← Deep SQL & Production Data Engineering

BigQuery vs Snowflake — and the SELECT * that filled a quarterly bill

Mental model for picking the right warehouse for the right org, plus the cost-control levers each one gives you.

The SELECT * that filled a quarterly bill

A junior analyst at a company I worked with ran an exploratory query in BigQuery's UI:

SELECT * FROM events.clicks ORDER BY created_at DESC LIMIT 100;

The events.clicks table was partitioned by date, had four years of data, and was 1.2 PB. With no partition filter, the query scanned the entire table. At BigQuery's on-demand rate (~$6/TB scanned in 2025), the bill for that single query was about $7,000. The analyst wanted to see 100 recent rows. They saw them.

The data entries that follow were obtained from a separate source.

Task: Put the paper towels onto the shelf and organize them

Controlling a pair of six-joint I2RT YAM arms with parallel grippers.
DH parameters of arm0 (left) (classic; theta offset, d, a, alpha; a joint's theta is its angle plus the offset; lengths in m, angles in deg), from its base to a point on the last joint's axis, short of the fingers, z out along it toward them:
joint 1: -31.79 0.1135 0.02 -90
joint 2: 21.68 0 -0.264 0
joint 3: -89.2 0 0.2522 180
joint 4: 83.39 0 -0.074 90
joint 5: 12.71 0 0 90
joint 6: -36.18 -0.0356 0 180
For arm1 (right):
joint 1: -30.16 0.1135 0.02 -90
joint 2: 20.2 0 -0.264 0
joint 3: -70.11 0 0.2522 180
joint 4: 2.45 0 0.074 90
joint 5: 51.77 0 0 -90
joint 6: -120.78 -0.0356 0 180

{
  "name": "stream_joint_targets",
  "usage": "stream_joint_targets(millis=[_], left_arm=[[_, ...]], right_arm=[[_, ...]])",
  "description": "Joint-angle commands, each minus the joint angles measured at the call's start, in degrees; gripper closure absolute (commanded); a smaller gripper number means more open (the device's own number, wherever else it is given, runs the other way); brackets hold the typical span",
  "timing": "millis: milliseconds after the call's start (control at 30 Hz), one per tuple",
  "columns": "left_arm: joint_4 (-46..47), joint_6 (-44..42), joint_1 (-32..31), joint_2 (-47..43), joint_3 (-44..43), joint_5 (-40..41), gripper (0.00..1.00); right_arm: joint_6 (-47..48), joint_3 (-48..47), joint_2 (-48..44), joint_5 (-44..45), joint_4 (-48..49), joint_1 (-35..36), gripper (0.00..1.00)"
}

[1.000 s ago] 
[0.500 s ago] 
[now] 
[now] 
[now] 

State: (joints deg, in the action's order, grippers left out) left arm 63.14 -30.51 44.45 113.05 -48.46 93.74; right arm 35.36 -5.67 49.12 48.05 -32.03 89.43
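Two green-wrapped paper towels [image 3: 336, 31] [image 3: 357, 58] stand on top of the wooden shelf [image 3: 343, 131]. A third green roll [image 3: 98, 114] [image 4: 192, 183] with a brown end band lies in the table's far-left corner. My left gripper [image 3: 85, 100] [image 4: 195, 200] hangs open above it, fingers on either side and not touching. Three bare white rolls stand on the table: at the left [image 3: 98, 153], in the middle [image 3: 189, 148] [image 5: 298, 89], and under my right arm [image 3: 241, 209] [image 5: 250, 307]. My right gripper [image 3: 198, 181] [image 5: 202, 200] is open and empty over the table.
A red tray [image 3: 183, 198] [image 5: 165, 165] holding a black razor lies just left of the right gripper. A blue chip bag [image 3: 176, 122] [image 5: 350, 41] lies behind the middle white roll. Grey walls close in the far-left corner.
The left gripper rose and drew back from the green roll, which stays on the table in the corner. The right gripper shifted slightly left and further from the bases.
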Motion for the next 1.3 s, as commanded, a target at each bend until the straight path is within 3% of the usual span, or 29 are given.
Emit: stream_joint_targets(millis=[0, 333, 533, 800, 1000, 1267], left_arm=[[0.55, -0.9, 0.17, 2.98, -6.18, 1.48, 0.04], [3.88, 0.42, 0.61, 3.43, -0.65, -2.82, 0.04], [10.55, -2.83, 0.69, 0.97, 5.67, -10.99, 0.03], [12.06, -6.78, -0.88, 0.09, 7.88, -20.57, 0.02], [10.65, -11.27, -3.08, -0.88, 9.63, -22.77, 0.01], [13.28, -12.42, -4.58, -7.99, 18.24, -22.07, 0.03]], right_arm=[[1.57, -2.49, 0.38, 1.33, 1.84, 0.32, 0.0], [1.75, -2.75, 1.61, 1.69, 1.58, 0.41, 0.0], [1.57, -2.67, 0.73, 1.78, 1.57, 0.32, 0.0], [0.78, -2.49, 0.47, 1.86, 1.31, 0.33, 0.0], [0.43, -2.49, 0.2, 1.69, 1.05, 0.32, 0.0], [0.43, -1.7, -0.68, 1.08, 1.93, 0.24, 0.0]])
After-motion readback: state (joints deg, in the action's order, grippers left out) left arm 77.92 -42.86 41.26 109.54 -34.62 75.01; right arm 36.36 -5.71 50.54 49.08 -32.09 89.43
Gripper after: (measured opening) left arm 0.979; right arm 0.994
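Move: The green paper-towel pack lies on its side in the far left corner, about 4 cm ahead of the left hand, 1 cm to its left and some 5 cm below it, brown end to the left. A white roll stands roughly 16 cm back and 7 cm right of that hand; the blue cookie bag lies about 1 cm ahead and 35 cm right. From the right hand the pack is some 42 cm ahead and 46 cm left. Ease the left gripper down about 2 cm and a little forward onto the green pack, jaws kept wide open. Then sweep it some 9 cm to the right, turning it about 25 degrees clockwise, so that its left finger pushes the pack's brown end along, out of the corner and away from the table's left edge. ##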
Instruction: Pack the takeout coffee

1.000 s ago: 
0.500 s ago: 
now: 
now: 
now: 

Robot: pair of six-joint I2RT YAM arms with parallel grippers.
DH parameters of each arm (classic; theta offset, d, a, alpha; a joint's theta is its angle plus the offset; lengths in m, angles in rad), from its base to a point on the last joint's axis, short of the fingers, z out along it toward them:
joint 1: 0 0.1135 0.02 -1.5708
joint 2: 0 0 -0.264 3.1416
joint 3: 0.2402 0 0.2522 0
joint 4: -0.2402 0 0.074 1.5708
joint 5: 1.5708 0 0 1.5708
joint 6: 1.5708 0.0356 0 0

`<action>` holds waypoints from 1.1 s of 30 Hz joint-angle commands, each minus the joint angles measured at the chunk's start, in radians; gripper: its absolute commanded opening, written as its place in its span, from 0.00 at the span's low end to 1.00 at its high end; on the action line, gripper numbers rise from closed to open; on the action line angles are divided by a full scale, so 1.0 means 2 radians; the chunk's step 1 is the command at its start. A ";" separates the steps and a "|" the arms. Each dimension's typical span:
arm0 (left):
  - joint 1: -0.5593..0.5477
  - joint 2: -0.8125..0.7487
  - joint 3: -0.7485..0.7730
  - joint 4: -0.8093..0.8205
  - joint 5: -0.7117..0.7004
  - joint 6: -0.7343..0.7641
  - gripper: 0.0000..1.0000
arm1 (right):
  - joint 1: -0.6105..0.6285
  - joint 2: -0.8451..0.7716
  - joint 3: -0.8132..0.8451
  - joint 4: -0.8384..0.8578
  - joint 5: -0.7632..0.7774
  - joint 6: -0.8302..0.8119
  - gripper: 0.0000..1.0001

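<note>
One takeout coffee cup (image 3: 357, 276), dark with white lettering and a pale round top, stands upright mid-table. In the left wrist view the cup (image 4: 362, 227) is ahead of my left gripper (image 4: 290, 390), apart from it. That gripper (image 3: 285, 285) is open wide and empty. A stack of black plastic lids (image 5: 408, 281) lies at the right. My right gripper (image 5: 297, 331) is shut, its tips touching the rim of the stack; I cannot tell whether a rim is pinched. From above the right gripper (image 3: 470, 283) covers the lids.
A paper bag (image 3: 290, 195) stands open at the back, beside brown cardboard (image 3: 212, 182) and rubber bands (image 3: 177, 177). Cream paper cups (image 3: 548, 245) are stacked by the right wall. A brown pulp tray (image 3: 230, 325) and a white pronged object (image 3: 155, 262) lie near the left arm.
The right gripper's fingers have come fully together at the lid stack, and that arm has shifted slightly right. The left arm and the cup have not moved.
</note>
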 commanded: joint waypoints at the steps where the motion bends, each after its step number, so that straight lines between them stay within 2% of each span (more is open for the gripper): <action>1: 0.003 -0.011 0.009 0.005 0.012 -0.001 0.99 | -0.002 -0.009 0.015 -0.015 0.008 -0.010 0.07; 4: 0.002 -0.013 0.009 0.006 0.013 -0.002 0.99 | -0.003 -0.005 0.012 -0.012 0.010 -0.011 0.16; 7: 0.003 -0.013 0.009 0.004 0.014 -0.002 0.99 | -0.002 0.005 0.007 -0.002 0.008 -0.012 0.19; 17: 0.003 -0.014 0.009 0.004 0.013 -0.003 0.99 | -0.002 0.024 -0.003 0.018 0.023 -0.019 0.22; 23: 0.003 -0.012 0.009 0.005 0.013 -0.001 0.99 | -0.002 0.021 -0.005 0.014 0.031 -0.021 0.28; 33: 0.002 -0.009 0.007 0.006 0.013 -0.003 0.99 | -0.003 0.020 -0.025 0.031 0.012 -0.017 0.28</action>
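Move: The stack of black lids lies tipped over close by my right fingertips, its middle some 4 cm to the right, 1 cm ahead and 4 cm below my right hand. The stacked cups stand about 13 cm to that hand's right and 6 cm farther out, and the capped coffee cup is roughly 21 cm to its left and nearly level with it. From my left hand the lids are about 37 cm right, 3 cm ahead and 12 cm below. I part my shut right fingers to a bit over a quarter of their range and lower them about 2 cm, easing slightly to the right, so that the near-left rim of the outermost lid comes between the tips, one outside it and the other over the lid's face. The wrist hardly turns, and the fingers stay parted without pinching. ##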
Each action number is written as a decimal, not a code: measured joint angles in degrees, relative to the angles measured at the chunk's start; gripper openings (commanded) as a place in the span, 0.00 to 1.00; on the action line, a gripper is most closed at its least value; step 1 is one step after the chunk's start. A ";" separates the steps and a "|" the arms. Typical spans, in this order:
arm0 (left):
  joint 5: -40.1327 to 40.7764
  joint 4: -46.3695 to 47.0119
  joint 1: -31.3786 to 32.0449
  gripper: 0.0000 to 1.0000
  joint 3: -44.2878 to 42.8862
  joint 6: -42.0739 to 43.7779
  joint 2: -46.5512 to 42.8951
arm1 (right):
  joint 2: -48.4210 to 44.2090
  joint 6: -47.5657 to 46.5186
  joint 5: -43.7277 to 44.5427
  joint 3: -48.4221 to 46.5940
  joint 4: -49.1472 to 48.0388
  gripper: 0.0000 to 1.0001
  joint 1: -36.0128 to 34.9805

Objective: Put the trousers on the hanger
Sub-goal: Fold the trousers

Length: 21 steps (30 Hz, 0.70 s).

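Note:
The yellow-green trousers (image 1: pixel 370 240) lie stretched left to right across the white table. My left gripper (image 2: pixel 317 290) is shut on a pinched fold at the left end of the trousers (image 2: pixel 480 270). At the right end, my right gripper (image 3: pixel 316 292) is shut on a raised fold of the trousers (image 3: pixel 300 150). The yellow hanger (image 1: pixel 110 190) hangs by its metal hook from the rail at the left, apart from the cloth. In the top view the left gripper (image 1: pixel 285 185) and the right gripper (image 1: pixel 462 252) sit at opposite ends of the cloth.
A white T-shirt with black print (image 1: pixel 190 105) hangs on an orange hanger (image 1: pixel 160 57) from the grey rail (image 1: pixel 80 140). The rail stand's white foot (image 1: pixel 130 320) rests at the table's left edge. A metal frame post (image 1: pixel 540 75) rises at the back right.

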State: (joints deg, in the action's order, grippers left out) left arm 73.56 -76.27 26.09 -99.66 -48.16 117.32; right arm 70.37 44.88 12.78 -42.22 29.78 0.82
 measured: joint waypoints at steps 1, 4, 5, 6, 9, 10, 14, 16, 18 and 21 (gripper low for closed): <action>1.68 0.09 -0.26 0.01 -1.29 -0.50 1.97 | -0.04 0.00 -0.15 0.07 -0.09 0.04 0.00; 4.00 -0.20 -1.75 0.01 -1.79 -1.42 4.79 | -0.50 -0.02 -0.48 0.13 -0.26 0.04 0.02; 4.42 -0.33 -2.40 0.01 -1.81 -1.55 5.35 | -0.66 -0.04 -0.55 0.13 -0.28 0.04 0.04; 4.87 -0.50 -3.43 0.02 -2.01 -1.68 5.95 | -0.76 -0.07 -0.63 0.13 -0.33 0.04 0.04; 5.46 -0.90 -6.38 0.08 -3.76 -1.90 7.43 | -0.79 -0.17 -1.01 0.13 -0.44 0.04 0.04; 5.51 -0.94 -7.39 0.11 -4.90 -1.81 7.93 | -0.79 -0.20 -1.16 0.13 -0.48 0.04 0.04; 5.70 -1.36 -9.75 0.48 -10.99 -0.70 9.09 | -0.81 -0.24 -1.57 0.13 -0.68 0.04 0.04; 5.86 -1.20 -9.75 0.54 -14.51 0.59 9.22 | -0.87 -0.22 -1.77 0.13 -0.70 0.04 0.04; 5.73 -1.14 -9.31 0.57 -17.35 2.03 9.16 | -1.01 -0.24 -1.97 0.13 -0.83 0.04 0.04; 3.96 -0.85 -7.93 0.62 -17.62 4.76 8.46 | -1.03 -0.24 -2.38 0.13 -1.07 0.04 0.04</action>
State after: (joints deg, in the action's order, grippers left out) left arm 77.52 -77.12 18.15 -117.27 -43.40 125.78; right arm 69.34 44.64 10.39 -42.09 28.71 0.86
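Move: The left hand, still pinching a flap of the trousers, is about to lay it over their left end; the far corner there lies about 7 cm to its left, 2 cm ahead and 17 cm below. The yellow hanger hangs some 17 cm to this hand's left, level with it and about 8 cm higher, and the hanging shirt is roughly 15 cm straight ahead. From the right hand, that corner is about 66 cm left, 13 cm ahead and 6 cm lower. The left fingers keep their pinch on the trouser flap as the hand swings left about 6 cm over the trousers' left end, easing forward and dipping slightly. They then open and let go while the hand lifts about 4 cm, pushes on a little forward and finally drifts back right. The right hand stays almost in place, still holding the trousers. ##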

The org-level fix: enable require_partition_filter on every partitioned table — queries without a WHERE date >= ... predicate fail before they execute. The personal fix: WHERE created_at >= CURRENT_DATE - 7 becomes a habit you build in week one. Same mistake on a smaller 8 TB table is only $50, but the habit you didn't form there is the one that bites you on the petabyte table.

How they bill you

BigQuery

On-demand: $5–6.25 per TB scanned (region-dependent). Only pay for what you read. Beautifully simple, ruinously bad without partition discipline.
Reserved (slots): prepay for compute. Predictable bill, harder to right-size.
Levers: partition (by date typically), cluster (up to 4 columns, secondary sort within partition), require_partition_filter.

Snowflake

Warehouse seconds: pay per second of compute time (rounded up to the minute). Bigger warehouse = more parallelism, more $/sec.
Levers: warehouse size + auto-suspend (default 10 min idle → drop to 60s in production), clustering (automatic on small tables, manual CLUSTER BY on large), result cache (free re-reads of identical queries within 24h).

Partition by date, cluster by user — what gets read

  date partitions →   Mar 1 │ Mar 2 │ Mar 3 │ Mar 4 │ … (1460 daily slabs)
                                       ↓
  inside one day, clustered by user_id:
                      user 0001..0099 │ 0100..0199 │ 0200..0299 │ …
                      (contiguous on disk per cluster)

  WHERE created_at >= '2025-03-03'
    AND created_at <  '2025-03-04'    ◄ partition prune: 1 of 1460 (~0.07 %)
    AND user_id = 47                  ◄ cluster prune: 1 cluster within that day

Without the date filter: full 1.2 PB scan. With require_partition_filter = TRUE on the table, the query fails before it costs you anything — that's the org-level fix from the story.

Partition and cluster — the cost lever

-- BigQuery
CREATE TABLE events.clicks
PARTITION BY DATE(created_at)
CLUSTER BY user_id, country
OPTIONS (
  require_partition_filter = TRUE  -- queries without WHERE on created_at fail
)
AS SELECT * FROM staging.clicks;

-- Snowflake
CREATE TABLE events.clicks (
  ...
)
CLUSTER BY (DATE_TRUNC('day', created_at), country);
-- Snowflake doesn't have hard partitions; clustering keys reorganize micro-partitions.

-- The query that uses both:
SELECT user_id, COUNT(*) AS clicks
FROM events.clicks
WHERE created_at >= '2025-03-01'      -- partition prune (BQ) or partition skip (SF)
  AND country = 'US'                  -- cluster prune
GROUP BY user_id;
-- Without these predicates: full scan, full bill.

Demonstrate *partition pruning intent* — write a query that filters on a date column and would benefit from partitioning. Return one row, one column `would_partition_prune`, with value `true` (because the query filters on `created_at` with a range predicate, which BigQuery / Snowflake can prune).

Takeaway: cloud warehouses are simple to operate and easy to overspend. BigQuery: partition + cluster + require_partition_filter. Snowflake: warehouse size + auto-suspend + clustering. Watch the cost dashboard every Monday. The $7k-on-a-petabyte story is real; the prevention is WHERE created_at >= ... as a typing habit.